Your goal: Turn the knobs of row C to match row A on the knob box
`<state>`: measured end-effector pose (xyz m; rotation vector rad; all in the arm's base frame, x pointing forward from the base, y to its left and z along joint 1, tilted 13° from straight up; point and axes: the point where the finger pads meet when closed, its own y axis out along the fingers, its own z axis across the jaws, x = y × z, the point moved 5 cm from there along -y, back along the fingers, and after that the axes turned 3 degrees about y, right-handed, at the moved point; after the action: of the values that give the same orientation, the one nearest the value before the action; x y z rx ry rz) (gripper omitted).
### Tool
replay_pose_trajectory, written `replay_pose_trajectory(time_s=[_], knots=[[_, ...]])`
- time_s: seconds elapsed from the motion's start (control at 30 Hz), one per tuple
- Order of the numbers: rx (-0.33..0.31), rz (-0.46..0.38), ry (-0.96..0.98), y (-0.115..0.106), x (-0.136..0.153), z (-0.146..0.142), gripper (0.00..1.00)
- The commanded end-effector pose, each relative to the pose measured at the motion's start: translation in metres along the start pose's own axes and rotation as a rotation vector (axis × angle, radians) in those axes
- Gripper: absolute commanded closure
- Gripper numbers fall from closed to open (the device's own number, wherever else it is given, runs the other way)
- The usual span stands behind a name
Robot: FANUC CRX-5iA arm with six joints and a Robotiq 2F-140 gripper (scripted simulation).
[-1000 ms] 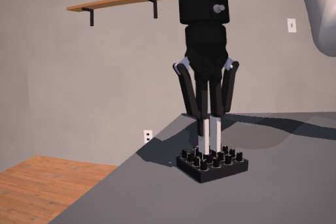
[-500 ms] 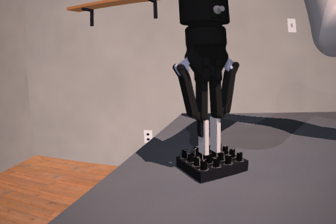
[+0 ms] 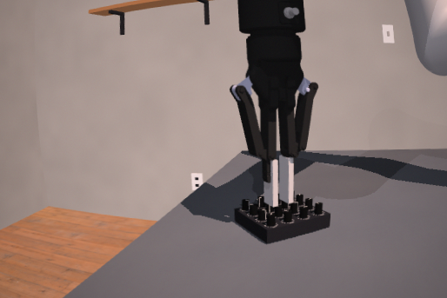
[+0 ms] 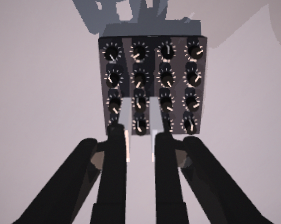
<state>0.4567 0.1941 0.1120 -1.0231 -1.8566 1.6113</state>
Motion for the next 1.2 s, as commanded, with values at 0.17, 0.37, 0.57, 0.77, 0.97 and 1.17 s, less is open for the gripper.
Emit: replay_pose_trajectory(time_s=[0.17,0.37,0.57,0.77,0.97,1.17], knots=[[0.000,0.000,0.000,0.000,0.000,0.000,0.88],[0.000,0.000,0.000,0.000,0.000,0.000,0.88],[0.000,0.000,0.000,0.000,0.000,0.000,0.88],[0.000,0.000,0.000,0.003,0.000,0.000,0.88],[0.000,0.000,0.000,0.006,0.000,0.000,0.88],[0.000,0.000,0.000,0.011,0.000,0.000,0.88]])
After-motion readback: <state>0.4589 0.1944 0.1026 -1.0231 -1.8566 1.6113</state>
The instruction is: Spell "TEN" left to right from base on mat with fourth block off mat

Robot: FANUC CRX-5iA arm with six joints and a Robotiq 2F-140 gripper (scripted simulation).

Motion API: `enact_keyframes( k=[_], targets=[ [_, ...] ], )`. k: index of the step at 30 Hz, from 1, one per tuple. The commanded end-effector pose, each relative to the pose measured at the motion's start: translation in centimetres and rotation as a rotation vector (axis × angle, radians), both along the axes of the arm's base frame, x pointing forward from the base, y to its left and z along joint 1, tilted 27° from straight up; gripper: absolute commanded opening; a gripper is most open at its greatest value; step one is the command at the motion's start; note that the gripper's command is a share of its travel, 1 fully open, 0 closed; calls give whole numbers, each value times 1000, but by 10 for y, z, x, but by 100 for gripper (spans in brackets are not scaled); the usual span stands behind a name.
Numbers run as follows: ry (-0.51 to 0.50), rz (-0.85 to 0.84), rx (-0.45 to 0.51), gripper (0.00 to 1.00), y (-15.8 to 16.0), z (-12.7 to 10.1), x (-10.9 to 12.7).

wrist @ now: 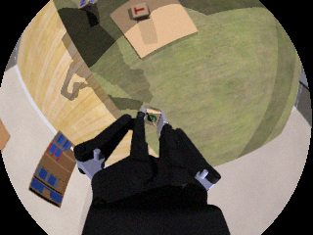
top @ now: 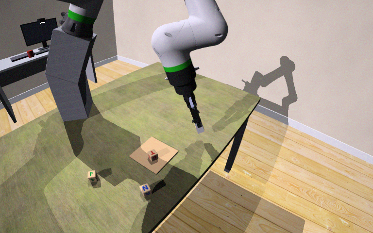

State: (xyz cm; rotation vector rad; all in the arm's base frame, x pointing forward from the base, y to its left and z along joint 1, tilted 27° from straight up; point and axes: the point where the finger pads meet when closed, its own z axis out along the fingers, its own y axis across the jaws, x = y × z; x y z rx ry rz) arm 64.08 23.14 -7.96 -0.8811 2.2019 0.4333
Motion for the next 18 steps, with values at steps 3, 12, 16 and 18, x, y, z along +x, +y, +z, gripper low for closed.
enact_keyframes(
  k=[3, 12, 16, 18],
  targets=[
    [-107, 19, 122, 16, 0, -7, -6],
    [-174, 12, 181, 16, -2, -6, -5],
    [-232, 8, 242, 16, -2, -7, -5],
    [-258, 3, 261, 16, -3, -6, -4]
  ],
)
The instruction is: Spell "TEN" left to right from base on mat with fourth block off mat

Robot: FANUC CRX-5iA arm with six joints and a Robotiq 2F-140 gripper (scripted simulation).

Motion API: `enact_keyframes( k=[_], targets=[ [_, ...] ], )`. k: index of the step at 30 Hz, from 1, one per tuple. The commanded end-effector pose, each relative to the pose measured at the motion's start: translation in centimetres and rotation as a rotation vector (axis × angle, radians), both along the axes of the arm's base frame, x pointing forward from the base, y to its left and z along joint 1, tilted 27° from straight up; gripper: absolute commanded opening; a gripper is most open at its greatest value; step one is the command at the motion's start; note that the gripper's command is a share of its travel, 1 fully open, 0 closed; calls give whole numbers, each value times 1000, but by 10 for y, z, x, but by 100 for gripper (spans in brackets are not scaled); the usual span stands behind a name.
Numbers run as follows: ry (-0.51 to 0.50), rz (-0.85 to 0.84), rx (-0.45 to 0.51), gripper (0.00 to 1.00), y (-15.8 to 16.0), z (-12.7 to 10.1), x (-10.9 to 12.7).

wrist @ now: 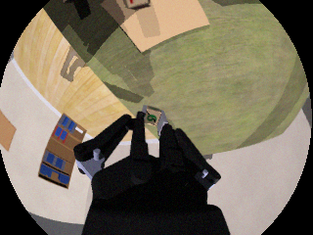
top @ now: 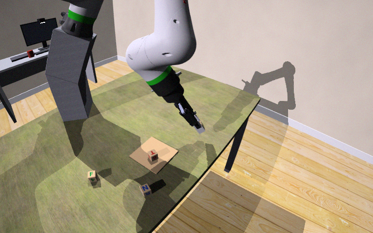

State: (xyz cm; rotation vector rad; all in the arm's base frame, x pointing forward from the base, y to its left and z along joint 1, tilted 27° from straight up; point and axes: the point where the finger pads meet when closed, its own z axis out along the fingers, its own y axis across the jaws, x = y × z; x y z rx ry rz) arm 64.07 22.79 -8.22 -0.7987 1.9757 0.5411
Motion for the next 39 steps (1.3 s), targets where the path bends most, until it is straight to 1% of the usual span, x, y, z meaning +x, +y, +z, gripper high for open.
enact_keyframes(
  k=[1, 9, 11, 14, 17, 29, 39],
  targets=[
    [-101, -11, 83, 16, 0, -3, -3],
    [-212, -18, 197, 16, 0, -7, -5],
    [-212, -18, 197, 16, 0, -7, -5],
    [-266, -20, 255, 16, 0, -8, -5],
    [-301, -25, 288, 16, -1, -8, -5],
    [-310, -26, 296, 16, -1, -11, -5],
    [-310, -26, 297, 16, 8, -33, 3]
  ],
)
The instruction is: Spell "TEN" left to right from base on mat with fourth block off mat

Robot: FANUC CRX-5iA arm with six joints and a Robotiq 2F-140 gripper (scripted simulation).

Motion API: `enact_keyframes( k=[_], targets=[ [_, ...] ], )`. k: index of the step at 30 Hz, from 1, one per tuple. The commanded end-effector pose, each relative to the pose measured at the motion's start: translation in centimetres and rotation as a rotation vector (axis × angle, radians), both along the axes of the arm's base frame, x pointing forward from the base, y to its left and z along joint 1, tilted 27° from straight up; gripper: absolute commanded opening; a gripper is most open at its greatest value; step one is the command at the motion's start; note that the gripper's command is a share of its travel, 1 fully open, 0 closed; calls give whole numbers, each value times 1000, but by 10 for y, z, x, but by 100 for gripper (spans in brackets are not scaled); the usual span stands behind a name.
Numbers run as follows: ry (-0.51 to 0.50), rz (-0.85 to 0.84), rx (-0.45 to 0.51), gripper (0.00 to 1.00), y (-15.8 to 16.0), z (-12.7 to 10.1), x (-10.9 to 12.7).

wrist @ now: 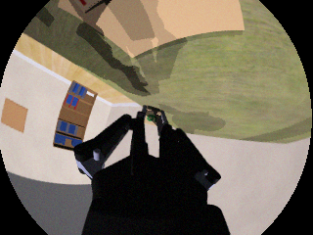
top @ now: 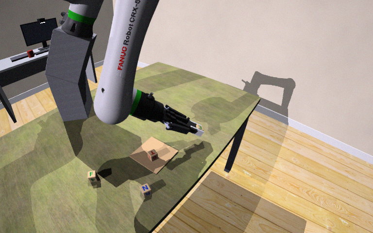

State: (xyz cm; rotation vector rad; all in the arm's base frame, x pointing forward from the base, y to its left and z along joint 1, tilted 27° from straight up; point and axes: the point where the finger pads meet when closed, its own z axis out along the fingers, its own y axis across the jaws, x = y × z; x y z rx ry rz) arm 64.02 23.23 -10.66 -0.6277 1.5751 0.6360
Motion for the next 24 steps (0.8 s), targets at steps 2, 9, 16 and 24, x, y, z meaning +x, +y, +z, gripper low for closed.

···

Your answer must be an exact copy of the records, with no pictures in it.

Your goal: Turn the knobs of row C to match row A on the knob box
`<state>`: measured end-effector pose (xyz m; rotation vector rad; all in the arm's base frame, x pointing forward from the base, y to its left and z along joint 1, tilted 13° from straight up; point and axes: the point where the finger pads meet when closed, its own y axis out along the fingers, its own z axis across the jaws, x = y × z, the point moved 5 cm from there along -y, back along the fingers, and after that the axes turned 3 degrees about y, right-handed, at the moved point; after the action: of the values that give the same orientation, the one nearest the value before the action; x y z rx ry rz) (gripper omitted).
### Tool
replay_pose_trajectory, written `replay_pose_trajectory(time_s=[_], knots=[[_, ...]])`
- time_s: seconds elapsed from the motion's start (control at 30 Hz), one per tuple
- Order of the numbers: rx (-0.33..0.31), rz (-0.46..0.38), ry (-0.96..0.98), y (-0.115..0.106), x (-0.136..0.153), z (-0.146..0.142), gripper (0.00..1.00)
- The commanded end-effector pose, each relative to the pose measured at the motion's start: translation in metres along the start pose's own axes and rotation as a rotation vector (axis × angle, radians) in those axes
- Gripper: absolute commanded closure
- Gripper numbers fall from closed to open (the device's own number, wherever else it is given, runs the other way)
- The usual span stands behind a name
Robot: FANUC CRX-5iA arm with six joints and a Robotiq 2F-140 gripper (scripted simulation).
[-1000 ms] 
[-500 ms] 
[+0 ms] 
[+0 ms] 
<state>0.4567 0.1941 0.1120 -1.0231 -1.8566 1.6113</state>
Motion for the next 1.2 s, as commanded, with values at 0.17, 0.37, 0.57, 0.77, 0.97 and 1.17 s, less is open for the gripper.
Emit: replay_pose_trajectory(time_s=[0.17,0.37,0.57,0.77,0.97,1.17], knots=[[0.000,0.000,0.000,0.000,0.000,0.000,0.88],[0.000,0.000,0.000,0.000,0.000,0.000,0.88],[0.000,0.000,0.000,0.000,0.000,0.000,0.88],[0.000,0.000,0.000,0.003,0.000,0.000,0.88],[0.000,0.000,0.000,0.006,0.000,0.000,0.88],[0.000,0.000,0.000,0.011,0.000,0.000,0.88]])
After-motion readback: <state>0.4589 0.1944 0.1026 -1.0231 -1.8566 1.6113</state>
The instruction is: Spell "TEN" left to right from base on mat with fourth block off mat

Robot: FANUC CRX-5iA arm with six joints and a Robotiq 2F-140 gripper (scripted simulation).

Motion API: `enact_keyframes( k=[_], targets=[ [_, ...] ], )`. k: index of the step at 30 Hz, from 1, one per tuple. The commanded end-effector pose, each relative to the pose measured at the motion's start: translation in centimetres and rotation as a rotation vector (axis × angle, radians), both along the axes of the arm's base frame, x pointing forward from the base, y to its left and z along joint 1, tilted 27° from straight up; gripper: absolute commanded opening; a gripper is most open at its greatest value; step one is the command at the motion's start; note that the gripper's command is a share of its travel, 1 fully open, 0 closed; calls give whole numbers, each value times 1000, but by 10 for y, z, x, but by 100 for gripper (spans in brackets are not scaled); the usual span stands behind a name.
Numbers run as follows: ry (-0.51 to 0.50), rz (-0.85 to 0.84), rx (-0.45 to 0.51), gripper (0.00 to 1.00), y (-15.8 to 16.0), z (-12.7 to 10.1), x (-10.9 to 12.7).

wrist @ now: 
top @ now: 

State: (xyz cm; rotation vector rad; all in the arm's base frame, x pointing forward from the base, y to its left and z along joint 1, tilted 27° from straight up; point and axes: the point where the finger pads meet when closed, its own z axis out along the fingers, its own y axis across the jaws, x = y × z; x y z rx ry rz) arm 64.08 23.14 -7.96 -0.8811 2.2019 0.4333
Motion for the next 18 steps, with values at steps 3, 12, 16 and 18, x, y, z along +x, +y, +z, gripper low for closed.
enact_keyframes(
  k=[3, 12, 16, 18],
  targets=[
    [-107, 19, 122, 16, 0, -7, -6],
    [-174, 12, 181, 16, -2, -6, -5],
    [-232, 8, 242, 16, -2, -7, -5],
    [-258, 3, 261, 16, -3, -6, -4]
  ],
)
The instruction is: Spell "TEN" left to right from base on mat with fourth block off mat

Robot: FANUC CRX-5iA arm with six joints and a Robotiq 2F-140 gripper (scripted simulation).

Motion API: `enact_keyframes( k=[_], targets=[ [_, ...] ], )`. k: index of the step at 30 Hz, from 1, one per tuple. The commanded end-effector pose, each relative to the pose measured at the motion's start: translation in centimetres and rotation as a rotation vector (axis × angle, radians), both along the axes of the arm's base frame, x pointing forward from the base, y to its left and z along joint 1, tilted 27° from straight up; gripper: absolute commanded opening; a gripper is most open at its greatest value; step one is the command at the motion's start; note that the gripper's command is a share of its travel, 1 fully open, 0 closed; calls give whole numbers, each value times 1000, but by 10 for y, z, x, but by 100 for gripper (spans in brackets are not scaled); the usual span stands behind a name.
Numbers run as follows: ry (-0.51 to 0.50), rz (-0.85 to 0.84), rx (-0.45 to 0.51), gripper (0.00 to 1.00), y (-15.8 to 16.0), z (-12.7 to 10.1), x (-10.9 to 12.7).

wrist @ now: 
top @ now: 

State: (xyz cm; rotation vector rad; all in the arm's base frame, x pointing forward from the base, y to its left and z along joint 1, tilted 27° from straight up; point and axes: the point where the finger pads meet when closed, its own z axis out along the fingers, its own y axis across the jaws, x = y × z; x y z rx ry rz) arm 64.07 22.79 -8.22 -0.7987 1.9757 0.5411
Motion for the next 39 steps (1.3 s), targets where the path bends most, until it is straight to 1% of the usual span, x, y, z meaning +x, +y, +z, gripper high for open.
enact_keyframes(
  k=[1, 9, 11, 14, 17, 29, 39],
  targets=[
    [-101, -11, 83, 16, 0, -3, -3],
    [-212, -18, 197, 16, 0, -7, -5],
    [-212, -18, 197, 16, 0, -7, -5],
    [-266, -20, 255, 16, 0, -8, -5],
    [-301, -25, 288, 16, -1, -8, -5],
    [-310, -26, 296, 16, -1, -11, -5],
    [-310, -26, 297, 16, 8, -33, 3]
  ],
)
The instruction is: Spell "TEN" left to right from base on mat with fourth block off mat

Robot: FANUC CRX-5iA arm with six joints and a Robotiq 2F-140 gripper (scripted simulation).

Motion API: `enact_keyframes( k=[_], targets=[ [_, ...] ], )`. k: index of the step at 30 Hz, from 1, one per tuple. The commanded end-effector pose, each relative to the pose measured at the motion's start: translation in centimetres and rotation as a rotation vector (axis × angle, radians), both along the axes of the arm's base frame, x pointing forward from the base, y to its left and z along joint 1, tilted 27° from straight up; gripper: absolute commanded opening; a gripper is most open at its greatest value; step one is the command at the motion's start; note that the gripper's command is a share of its travel, 1 fully open, 0 closed; calls give whole numbers, each value times 1000, but by 10 for y, z, x, but by 100 for gripper (spans in brackets are not scaled); the usual span stands behind a name.
Numbers run as follows: ry (-0.51 to 0.50), rz (-0.85 to 0.84), rx (-0.45 to 0.51), gripper (0.00 to 1.00), y (-15.8 to 16.0), z (-12.7 to 10.1), x (-10.9 to 12.7).

wrist @ now: 
top @ now: 

State: (xyz cm; rotation vector rad; all in the arm's base frame, x pointing forward from the base, y to its left and z along joint 1, tilted 27° from straight up; point and axes: the point where the finger pads meet when closed, its own z axis out along the fingers, its own y axis across the jaws, x = y × z; x y z rx ry rz) arm 64.02 23.23 -10.66 -0.6277 1.5751 0.6360
Motion for the next 24 steps (0.8 s), targets at steps 2, 9, 16 and 24, x, y, z meaning +x, +y, +z, gripper low for closed.

The answer has been written out completely.